La famille de la presse étant un pôle majeur dans l’encadrement de la société et la formation de l’opinion publique, elle se doit de se doter d’organisations professionnelles à même d’assurer un travail sérieux et utile en vue de promouvoir le système médiatique pour le mettre au diapason des règles professionnelles qui lui permettraient de jouer pleinement son rôle dans la réalisation d’un projet social moderne.

 

Tout en félicitant, en ce jour, l’ensemble des travailleurs des organes de presse algériens, je leur fais part de ma considération pour les progrès qu’ils ont réalisés et pour leurs efforts à conférer à la presse nationale la place qui lui revient dans le processus de l’édification de l’Algérie moderne  et prospère à laquelle nous aspirons.

 

Je m’incline respectueusement et humblement à la mémoire de ceux qui ont milité, par leurs voix et leurs plumes, pour la libération de l’Algérie. Je m’incline également à la mémoire des victimes parmi les journalistes, hommes et femmes, assassinés par le terrorisme sauvage, leur seul tort étant d’avoir appelé à l’épanouissement et non à l’obscurantisme.

 

Afin que notre presse soit toujours entourée de respect et de considération, j’appelle les journalistes, hommes et femmes, à se conformer à la déontologie et à l’éthique de leur profession et à refuser que leur talents soient instrumentalisés à des fins visant à porter préjudice à l’Algérie et à ses intérêts suprêmes et à nuire à la réputation de ses valeureux serviteurs.
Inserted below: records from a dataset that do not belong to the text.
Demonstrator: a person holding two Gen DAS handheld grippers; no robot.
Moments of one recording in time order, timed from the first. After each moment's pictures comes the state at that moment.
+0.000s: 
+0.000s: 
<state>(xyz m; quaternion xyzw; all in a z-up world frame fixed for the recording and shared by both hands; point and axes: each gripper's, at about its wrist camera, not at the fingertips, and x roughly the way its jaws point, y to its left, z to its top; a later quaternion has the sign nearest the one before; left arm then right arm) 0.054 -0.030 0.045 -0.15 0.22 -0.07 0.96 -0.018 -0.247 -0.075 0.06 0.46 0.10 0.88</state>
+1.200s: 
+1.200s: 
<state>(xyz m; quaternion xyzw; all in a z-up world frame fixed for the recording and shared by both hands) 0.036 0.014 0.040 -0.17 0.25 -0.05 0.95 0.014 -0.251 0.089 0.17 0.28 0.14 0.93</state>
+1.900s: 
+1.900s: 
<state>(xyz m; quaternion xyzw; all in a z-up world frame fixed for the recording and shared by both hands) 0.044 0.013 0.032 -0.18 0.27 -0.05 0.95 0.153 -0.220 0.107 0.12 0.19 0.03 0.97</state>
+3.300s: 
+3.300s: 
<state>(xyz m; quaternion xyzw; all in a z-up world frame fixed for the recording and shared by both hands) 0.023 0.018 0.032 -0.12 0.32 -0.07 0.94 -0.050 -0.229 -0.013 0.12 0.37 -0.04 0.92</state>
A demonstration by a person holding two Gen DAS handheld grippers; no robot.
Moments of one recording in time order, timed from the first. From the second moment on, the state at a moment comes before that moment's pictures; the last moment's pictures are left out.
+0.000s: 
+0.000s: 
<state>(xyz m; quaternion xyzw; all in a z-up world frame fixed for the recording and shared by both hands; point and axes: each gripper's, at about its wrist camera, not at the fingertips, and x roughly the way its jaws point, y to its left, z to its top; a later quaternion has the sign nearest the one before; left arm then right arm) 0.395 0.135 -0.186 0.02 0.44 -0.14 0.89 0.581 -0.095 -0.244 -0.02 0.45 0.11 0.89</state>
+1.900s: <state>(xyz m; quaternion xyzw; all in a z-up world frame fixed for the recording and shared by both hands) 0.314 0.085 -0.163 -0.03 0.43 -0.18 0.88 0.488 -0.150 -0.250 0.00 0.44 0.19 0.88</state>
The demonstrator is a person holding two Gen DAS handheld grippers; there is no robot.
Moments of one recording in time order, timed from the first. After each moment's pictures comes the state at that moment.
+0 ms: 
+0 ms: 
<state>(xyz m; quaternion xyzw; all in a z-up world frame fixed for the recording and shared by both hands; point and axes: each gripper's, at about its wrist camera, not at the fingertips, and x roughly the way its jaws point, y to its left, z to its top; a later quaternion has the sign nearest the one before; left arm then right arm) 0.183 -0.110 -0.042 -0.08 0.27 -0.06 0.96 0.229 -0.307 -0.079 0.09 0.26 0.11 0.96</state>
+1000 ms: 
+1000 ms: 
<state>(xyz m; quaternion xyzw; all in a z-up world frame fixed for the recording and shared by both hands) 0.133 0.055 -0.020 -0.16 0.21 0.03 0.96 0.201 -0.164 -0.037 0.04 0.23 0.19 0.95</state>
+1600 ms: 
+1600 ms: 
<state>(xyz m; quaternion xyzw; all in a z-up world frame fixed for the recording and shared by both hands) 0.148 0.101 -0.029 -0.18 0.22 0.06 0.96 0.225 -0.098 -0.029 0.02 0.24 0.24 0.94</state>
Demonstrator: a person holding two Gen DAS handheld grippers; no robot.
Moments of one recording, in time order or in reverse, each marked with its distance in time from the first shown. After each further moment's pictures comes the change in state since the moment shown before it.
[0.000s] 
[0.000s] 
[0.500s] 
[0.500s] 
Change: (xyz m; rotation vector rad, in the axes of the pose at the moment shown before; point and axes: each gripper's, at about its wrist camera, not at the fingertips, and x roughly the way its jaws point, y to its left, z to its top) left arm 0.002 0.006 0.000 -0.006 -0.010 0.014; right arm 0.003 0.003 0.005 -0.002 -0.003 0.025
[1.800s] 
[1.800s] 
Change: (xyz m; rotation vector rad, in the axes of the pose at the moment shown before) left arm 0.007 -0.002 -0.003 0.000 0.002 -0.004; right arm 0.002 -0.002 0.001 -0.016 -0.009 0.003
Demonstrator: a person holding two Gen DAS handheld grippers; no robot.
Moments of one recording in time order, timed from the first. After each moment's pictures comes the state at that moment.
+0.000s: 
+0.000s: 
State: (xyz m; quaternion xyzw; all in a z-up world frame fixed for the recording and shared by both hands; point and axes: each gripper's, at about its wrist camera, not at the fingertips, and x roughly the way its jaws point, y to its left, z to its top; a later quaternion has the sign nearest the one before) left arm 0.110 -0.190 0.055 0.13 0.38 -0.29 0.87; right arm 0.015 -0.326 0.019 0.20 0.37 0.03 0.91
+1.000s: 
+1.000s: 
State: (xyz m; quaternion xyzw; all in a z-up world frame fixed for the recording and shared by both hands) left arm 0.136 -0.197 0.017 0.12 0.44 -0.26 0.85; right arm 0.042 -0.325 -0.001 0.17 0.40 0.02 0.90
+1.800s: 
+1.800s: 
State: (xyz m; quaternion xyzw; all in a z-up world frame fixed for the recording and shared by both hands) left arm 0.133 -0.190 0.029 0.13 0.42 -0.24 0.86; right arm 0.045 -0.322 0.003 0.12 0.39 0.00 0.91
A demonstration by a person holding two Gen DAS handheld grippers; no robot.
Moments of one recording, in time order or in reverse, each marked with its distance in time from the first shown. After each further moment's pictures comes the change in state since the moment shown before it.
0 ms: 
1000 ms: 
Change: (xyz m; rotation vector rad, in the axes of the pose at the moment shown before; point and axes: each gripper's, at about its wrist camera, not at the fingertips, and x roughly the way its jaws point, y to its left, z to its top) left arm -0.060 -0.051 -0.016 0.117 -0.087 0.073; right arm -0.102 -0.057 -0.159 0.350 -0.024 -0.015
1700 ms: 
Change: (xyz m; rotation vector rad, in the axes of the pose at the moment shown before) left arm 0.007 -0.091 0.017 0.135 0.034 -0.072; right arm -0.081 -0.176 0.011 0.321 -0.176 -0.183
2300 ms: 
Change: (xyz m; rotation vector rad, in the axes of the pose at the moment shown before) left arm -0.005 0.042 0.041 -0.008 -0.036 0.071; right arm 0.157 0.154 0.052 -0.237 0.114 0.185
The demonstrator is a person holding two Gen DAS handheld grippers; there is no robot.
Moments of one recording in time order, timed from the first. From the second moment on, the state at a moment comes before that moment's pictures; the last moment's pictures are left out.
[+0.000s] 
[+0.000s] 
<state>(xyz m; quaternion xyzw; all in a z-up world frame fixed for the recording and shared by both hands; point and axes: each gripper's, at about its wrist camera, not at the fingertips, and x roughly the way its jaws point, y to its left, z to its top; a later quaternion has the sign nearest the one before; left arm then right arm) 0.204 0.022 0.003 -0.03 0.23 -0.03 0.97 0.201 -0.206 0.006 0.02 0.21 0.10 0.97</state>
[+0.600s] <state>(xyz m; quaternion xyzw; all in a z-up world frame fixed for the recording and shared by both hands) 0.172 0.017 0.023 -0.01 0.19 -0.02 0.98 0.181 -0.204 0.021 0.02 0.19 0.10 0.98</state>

Je les appelle à se consacrer, avant toute chose, au service de leur société, de ne point dévier de la vérité et de ne pas la dénaturer.

 

Les institutions nationales ne sont pas contre la liberté de la presse. Les problèmes de la presse et des journalistes proviennent des groupes d’intérêts politiques, économiques, financiers et criminels qui poussent les journalistes à contrevenir à la loi et à s’attaquer aux gens. Cela ne signifie pas que la presse doit taire les déviations des institutions et les dysfonctionnements des autres pouvoirs publics.

 

Le véritable sens de la liberté et de l’honnêteté de la presse ne donne pas le droit aux journalistes de s’ériger en juge et partie mais doit conduire à habiller leurs pratiques quotidiennes de valeurs morales, d’idéaux et principes de la société. Ils doivent œuvrer, de toutes leurs forces, à informer les citoyens de façon sincère, juste et objective.

 

Continuer à promouvoir une presse pluraliste, honnête et indépendante, est la meilleure des contributions que les pouvoirs publics doivent prodiguer aux organes de presse sérieux et utiles, en encourageant la création de davantage de publications dans le sens de la garantie du service public dans tous les genres d’information, en assurant l’expression des tendances de l’ensemble des catégories sociales, en satisfaisant leurs besoins en information, en levant tous les obstacles qui empêchent la transmission du message médiatique  et en assurant l’accès du public à l’information.

 

Je suis certain que la jeune presse algérienne est en phase de maturité et de maîtrise pour accomplir sa noble mission au service de l’Algérie et de son peuple. J’espère sincèrement qu’elle réussisse à réaliser les espoirs que nous fondons sur elle.